Half an hour in Cyprus is all you need to understand the history of hate that divides Turkish Cypriots and Greek Cypriots. So it comes as a total surprise to meet a stocky Greek, Tony Angastiniotis, in the midst of a very Turkish Cypriot celebration in North Cyprus.

At ease with Turkish Cypriots yet uneasy about his situation is Tony, who wears his hair long unlike most Turkish Cypriots. Tony, a freelance photojournalist and social worker, works in North Cyprus – he teaches media studies at the Eastern Mediterranean University – not entirely by choice. He was driven out of South Cyprus or Greek Cyprus or Greek Cyprus for allegedly “betraying his country”. His is an unusual story of love: the word courage “has its limitations, love knows no bounds”, according to him. His love for truth led Tony to make powerful documentaries and write books like Voice of Blood I and II. These are unvarnished, stark accounts of the massacre of Turkish Cypriot women and children by the Greek junta in the voices of the men who survived.

On April 23, 2003, when the barricades were lifted between North and South for the first time in three decades one of the first Greeks to drive down to the home he was forced to abandon as an 8-year-old was Tony. He instinctively drove down to the house he had to flee in Famagusta when the Turkish Army landed in the North.

His home now occupied by a Turkish family seemed to be caught in a time warp with even the plum tree in the garden waiting to greet him. On the walls of his ex-home still hung the framed photograph of his father and his doctor’s certificate. The lady who occupied his house had carefully dusted the frames and handed them over to Tony with the comment that she had kept them as she knew that he would one day collect what he as forced to leave behind.

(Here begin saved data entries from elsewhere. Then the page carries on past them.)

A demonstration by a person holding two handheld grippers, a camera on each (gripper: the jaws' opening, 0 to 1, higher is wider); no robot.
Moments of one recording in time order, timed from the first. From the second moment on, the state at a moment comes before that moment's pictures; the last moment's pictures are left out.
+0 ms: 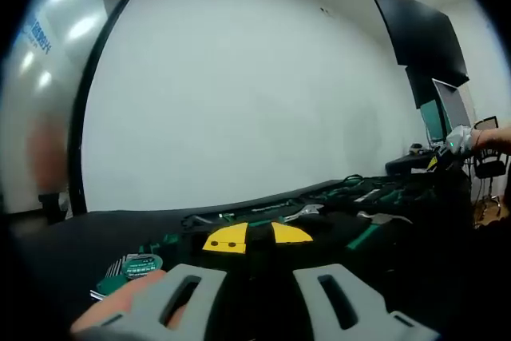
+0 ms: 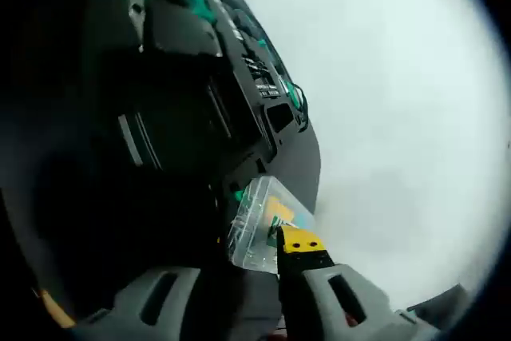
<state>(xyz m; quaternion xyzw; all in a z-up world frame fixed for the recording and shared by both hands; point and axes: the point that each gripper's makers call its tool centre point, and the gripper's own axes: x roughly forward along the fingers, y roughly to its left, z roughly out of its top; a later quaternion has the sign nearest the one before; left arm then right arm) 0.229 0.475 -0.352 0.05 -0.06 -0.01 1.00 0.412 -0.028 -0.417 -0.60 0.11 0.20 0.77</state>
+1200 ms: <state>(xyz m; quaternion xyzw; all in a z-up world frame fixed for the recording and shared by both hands) 0.226 0.476 -0.347 0.05 -0.08 -0.01 1.00 0.463 -0.027 -0.410 -0.56 0.15 0.20 0.79</state>
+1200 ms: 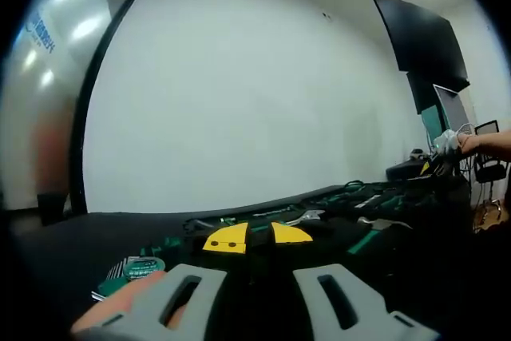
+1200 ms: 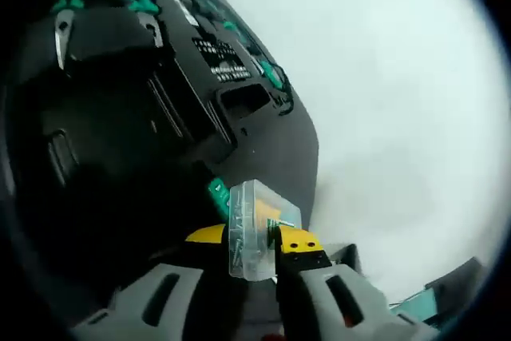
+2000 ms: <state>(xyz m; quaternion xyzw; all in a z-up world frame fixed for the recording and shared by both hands) 0.227 0.480 -0.346 0.04 -0.08 -0.01 1.00 0.474 -0.035 -0.353 -0.20 0.33 0.27 0.88</state>
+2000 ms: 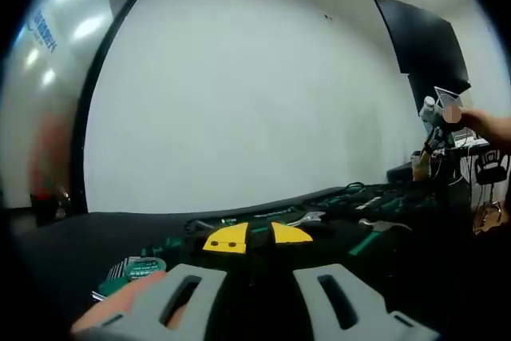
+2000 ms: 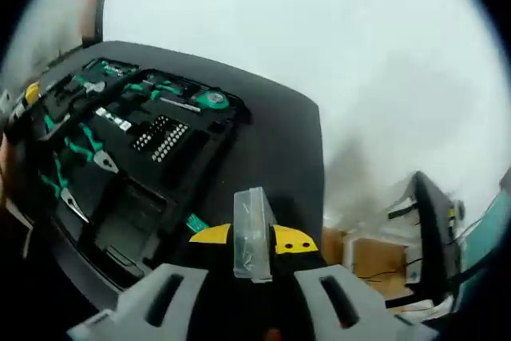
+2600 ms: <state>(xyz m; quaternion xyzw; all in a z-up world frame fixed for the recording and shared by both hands) 0.225 0.462 -0.342 0.06 -0.09 -0.05 0.99 0.495 -0.059 -0.340 -0.19 0.36 0.25 0.88</state>
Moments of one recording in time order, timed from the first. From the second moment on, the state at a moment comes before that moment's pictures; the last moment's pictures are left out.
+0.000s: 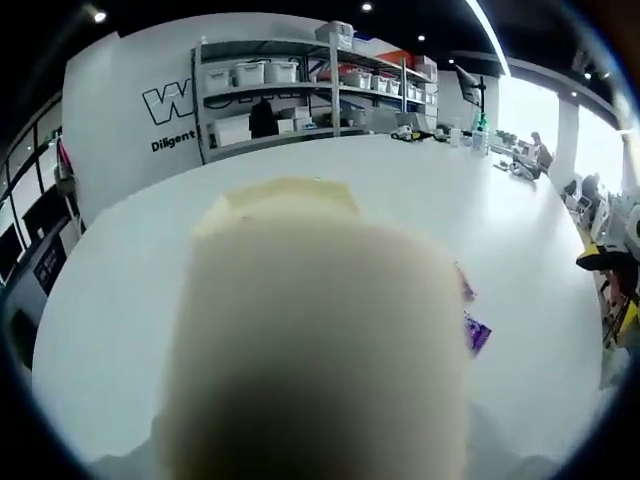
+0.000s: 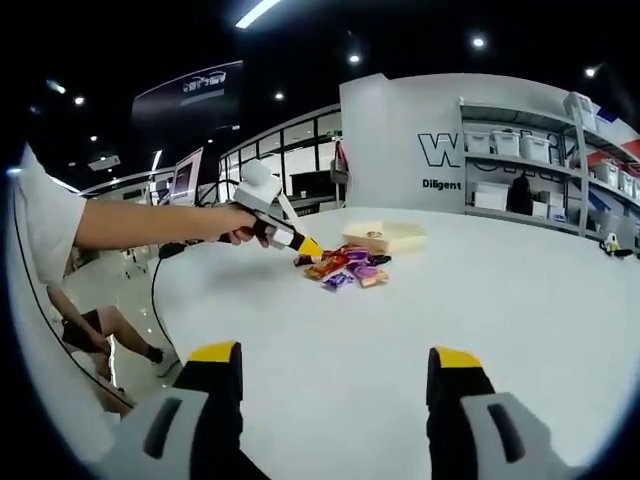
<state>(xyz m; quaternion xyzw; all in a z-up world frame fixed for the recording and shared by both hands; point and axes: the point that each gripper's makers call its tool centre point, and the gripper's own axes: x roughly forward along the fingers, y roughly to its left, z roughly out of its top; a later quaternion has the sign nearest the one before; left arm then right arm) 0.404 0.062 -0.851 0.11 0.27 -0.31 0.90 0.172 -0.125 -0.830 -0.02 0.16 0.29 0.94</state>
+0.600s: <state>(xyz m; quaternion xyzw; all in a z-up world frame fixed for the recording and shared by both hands) 0.415 0.062 -0.788 0.06 0.24 -0.32 0.92 0.176 -0.125 -0.834 0.00 0.16 0.29 0.94</state>
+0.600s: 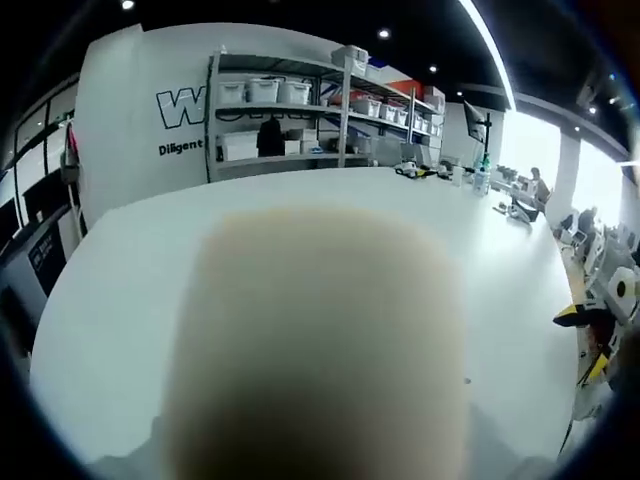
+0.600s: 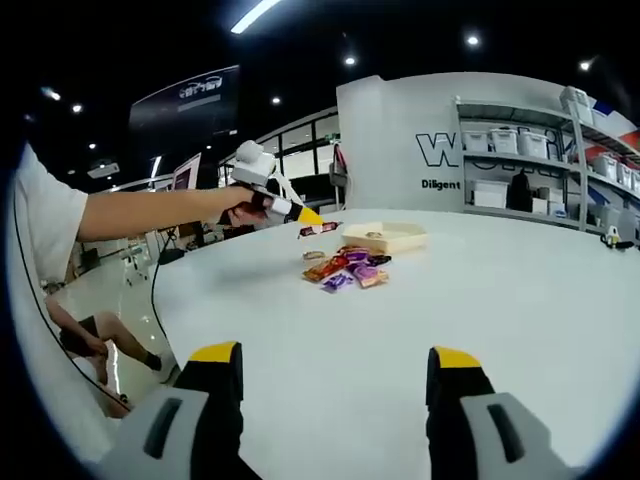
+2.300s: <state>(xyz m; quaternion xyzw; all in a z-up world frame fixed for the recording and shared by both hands) 0.559 0.029 -0.843 0.05 0.27 -0.24 0.93 0.202 -0.159 -0.860 0.03 0.18 0.26 0.95</state>
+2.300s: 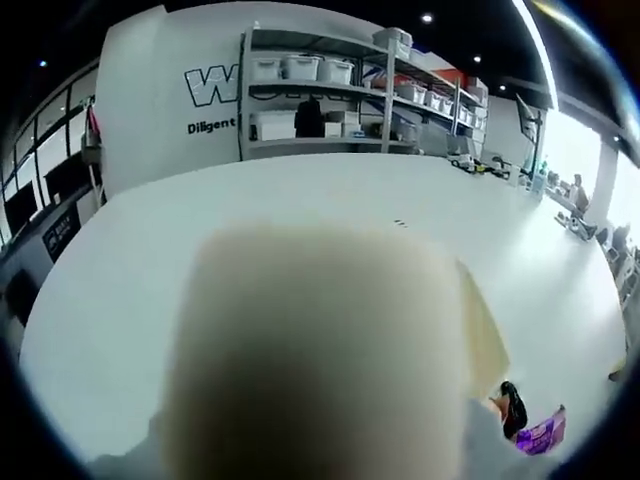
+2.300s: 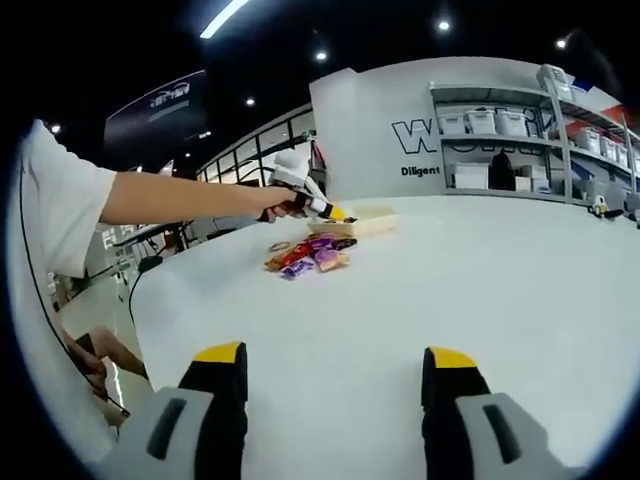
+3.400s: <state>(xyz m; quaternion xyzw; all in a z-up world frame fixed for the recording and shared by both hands) 0.466 0.033 -0.809 0.08 0.23 -0.29 0.93 0.190 -0.142 -0.843 0.03 0.16 0.27 0.95</state>
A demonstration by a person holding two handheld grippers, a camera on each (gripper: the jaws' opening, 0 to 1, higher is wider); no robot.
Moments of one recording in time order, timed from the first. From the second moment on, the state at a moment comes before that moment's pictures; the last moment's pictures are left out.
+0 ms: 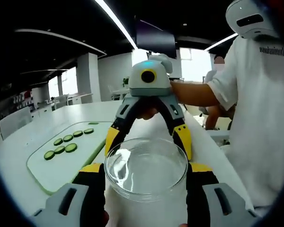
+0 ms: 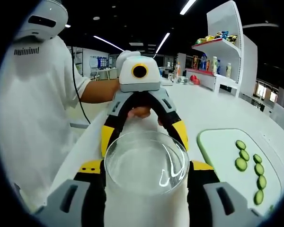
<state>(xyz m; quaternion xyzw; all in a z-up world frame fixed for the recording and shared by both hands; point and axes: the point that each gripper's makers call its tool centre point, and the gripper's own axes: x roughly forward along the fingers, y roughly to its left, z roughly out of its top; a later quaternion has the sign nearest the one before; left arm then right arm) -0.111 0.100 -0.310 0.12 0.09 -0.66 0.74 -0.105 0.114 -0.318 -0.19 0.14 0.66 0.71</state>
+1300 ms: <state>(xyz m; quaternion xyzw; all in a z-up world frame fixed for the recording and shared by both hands) -0.115 0.169 -0.293 0.13 0.09 -0.61 0.78 -0.109 0.184 -0.300 -0.20 0.11 0.71 0.67</state>
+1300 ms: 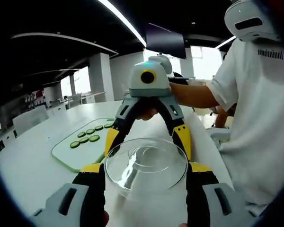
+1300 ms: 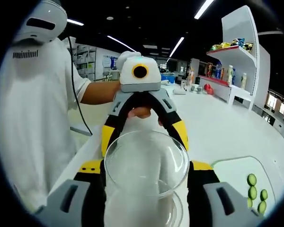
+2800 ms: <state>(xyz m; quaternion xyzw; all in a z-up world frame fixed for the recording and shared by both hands) -0.116 0.219 -0.323 0.13 0.12 -0.56 0.81 -0.112 0.234 -0.331 -0.23 0.13 0.74 0.62</state>
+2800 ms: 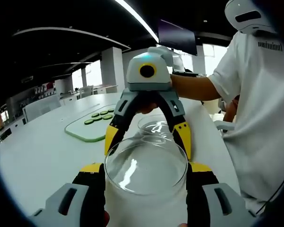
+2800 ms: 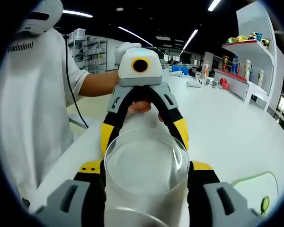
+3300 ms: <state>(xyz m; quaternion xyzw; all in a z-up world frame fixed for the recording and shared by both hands) -0.117 0.219 -0.328 0.12 0.13 -0.56 0.81 -0.112 0.234 -0.336 -0.23 0.15 0.74 0.62</state>
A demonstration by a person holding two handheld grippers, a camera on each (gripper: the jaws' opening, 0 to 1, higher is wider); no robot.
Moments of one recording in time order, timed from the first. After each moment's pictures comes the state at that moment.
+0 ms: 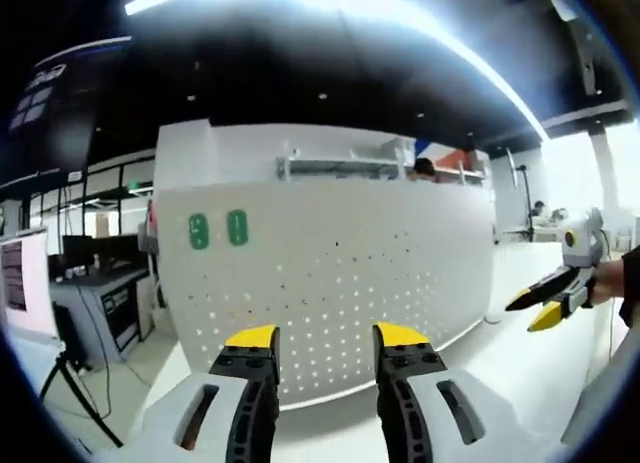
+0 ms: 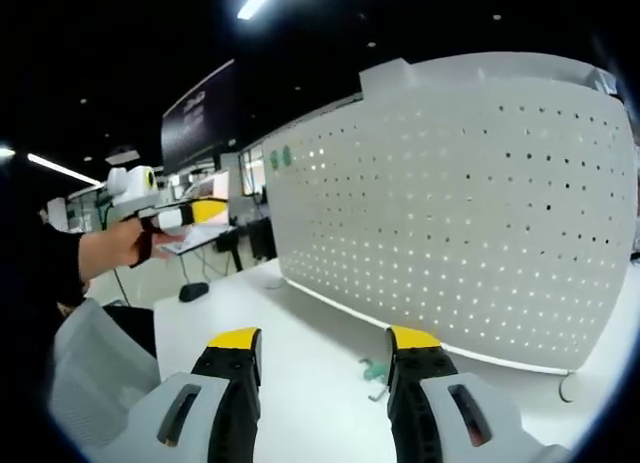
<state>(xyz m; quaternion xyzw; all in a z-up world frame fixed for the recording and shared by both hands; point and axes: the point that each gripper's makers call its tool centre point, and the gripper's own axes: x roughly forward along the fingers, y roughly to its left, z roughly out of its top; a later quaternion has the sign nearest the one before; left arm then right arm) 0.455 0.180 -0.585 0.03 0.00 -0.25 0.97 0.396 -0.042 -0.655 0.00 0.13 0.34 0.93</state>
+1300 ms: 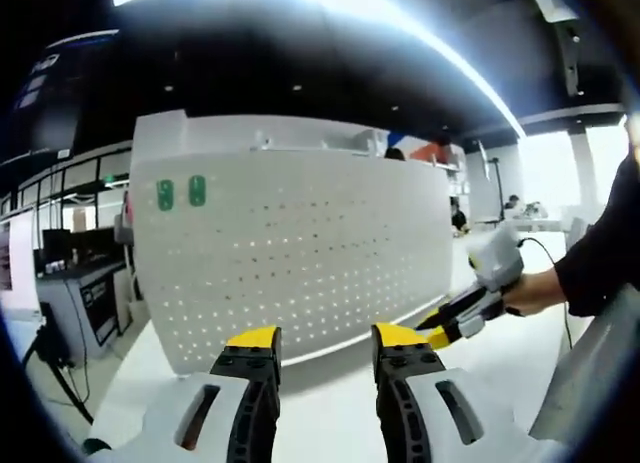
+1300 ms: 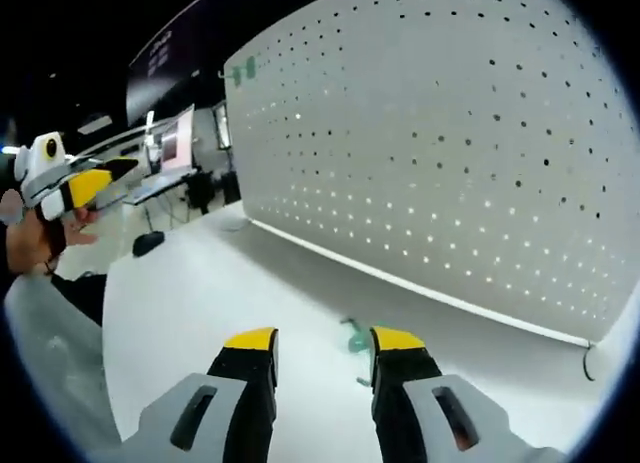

Tony broke down at her gesture and wept like he had never before, “Her kindness and humanity just broke all my resistance.

All my life I was raised on the notion that the Turks were our enemies and complete barbarians. Where was the barbarian I was willing to hate? Until then a nationalist (another word for Turkhater) himself Tony began to question the propaganda he had been fed all these years. In 2004 when the Annan Plan to bring together the two feuding sides was rejected overwhelmingly by the Greeks, Tony once again drove down to North Cyprus, this time armed with his camera to capture tales that tell his Greek compatriots that they were perpetrators of crimes of unforgivable proportions in 1974. The documentary was a terrible blow to Greek Cypriot nationalistic pride as one of their own had made it. Overnight  they had turned from victims to villains and Tony had to pay the price for his projection of the Turk side of the story.

Tony who fled his home in North Cyprus in 1974 lost his job and home in South Cyprus in 2004. Shunned by his friends and countrymen he today lives trapped in the Green Line governed by the UN. He smiles wryly as he says he is looking forward to his future home, clearly alluding to his to his ex-home in Famagusta.